Problem requirements:
From the data below, repeat exactly the lines from the line with "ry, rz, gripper" to the line with "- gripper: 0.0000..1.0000", both included.

Stored data entries:
————

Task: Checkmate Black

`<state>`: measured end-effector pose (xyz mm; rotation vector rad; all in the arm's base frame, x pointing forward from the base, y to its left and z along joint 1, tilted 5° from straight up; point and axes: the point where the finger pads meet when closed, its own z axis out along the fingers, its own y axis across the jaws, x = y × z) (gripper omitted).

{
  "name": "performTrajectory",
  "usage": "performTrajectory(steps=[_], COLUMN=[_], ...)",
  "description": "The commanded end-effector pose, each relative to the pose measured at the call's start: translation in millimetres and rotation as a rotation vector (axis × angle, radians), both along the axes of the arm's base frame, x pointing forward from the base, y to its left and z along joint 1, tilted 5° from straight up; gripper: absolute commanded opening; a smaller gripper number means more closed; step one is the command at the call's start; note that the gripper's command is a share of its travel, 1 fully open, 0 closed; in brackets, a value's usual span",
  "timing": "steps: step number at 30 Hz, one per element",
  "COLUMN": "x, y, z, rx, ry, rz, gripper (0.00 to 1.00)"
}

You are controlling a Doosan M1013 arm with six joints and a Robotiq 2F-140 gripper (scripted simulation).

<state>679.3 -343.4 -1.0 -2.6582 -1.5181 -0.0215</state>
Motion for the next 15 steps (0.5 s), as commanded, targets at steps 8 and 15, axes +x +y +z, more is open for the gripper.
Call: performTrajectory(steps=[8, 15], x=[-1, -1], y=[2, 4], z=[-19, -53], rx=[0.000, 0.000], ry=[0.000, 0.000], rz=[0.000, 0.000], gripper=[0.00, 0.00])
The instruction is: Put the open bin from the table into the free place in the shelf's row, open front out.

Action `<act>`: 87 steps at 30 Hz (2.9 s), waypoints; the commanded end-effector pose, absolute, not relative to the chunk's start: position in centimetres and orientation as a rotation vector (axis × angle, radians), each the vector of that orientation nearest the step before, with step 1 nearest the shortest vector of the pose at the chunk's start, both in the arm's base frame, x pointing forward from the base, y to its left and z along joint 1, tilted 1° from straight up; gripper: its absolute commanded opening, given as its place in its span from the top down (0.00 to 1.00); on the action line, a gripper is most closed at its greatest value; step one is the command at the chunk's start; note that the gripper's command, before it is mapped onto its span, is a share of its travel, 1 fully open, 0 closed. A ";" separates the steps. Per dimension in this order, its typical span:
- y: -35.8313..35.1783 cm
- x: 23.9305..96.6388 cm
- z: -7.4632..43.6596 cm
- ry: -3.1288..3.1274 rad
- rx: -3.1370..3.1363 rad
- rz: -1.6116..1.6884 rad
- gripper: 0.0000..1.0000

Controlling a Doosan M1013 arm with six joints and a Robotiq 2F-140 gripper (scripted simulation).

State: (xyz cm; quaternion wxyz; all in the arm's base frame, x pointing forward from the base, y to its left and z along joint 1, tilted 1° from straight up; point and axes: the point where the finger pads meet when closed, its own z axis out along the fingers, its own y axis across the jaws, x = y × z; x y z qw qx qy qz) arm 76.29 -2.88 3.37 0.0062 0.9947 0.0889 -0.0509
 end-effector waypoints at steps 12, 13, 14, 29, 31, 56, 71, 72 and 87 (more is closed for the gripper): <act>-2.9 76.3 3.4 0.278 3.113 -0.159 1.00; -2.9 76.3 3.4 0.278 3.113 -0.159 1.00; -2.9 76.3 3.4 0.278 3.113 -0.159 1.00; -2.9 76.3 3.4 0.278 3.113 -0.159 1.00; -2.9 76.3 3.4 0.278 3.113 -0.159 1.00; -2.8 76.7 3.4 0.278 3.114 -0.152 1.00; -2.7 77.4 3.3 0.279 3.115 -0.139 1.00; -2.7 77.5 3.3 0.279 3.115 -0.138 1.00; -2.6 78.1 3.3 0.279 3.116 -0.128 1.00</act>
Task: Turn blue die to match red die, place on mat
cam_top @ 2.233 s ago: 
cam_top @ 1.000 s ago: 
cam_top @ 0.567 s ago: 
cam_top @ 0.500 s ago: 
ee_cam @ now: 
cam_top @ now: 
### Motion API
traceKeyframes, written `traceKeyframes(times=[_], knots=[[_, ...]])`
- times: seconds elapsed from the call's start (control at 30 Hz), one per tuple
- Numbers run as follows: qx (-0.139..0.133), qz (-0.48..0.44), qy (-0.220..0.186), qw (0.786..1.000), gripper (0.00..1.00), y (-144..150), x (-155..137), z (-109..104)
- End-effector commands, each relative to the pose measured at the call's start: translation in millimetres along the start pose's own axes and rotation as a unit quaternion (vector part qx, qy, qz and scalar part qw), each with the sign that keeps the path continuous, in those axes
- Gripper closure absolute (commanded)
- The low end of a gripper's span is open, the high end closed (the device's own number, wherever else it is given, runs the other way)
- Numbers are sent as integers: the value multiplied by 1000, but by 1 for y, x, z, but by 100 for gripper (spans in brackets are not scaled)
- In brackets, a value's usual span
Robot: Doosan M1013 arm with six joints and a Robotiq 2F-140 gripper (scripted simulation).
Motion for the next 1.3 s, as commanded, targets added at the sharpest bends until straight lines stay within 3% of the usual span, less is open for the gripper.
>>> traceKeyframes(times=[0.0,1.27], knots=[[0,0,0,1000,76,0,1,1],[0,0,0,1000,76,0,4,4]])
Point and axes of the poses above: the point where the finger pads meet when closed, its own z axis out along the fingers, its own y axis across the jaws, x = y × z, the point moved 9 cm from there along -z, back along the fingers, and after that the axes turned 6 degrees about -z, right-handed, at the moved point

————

Answer space:
  "COLUMN": "x, y, z, rx, ry, rz, gripper (0.00 to 1.00)"
}

You are controlling a Doosan M1013 arm with six joints and a Robotiq 2F-140 gripper (scripted simulation).

<state>679.3 -343.4 -1.0 -2.6582 -1.5181 -0.0215</state>
Motion for the next 15 steps (0.5 s), as commanded, targets at steps 8 and 15, axes +x +y +z, more is open for the gripper.
Call: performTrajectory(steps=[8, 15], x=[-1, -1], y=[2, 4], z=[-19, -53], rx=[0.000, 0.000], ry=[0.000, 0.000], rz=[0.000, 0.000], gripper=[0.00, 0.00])
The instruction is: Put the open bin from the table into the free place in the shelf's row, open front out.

Action `<act>`: 87 steps at 30 Hz (2.9 s), waypoints; the commanded end-effector pose, absolute, not relative to the chunk's start: position in centimetres and orientation as a rotation vector (axis × angle, radians), each the vector of that orientation nearest the step before, with step 1 nearest the shortest vector of the pose at the chunk's start, both in the arm's base frame, x pointing forward from the base, y to its left and z along joint 1, tilted 1° from straight up; gripper: its absolute commanded opening, given as its place in its span from the top down (0.00 to 1.00); on the action line, a gripper is most closed at its greatest value; step one is the command at the chunk's start; note that the gripper's command, before it is mapped onto its span, is a share of its travel, 1 fully open, 0 closed. A ";" separates the steps. Per dimension in this order, its typical span:
- y: -35.8313..35.1783 cm
- x: 23.9305..96.6388 cm
- z: -7.4632..43.6596 cm
- ry: -3.1288..3.1274 rad
- rx: -3.1370..3.1363 rad
- rz: -1.6116..1.6884 rad
- gripper: 0.0000..1.0000

Nothing further remains in this exercise.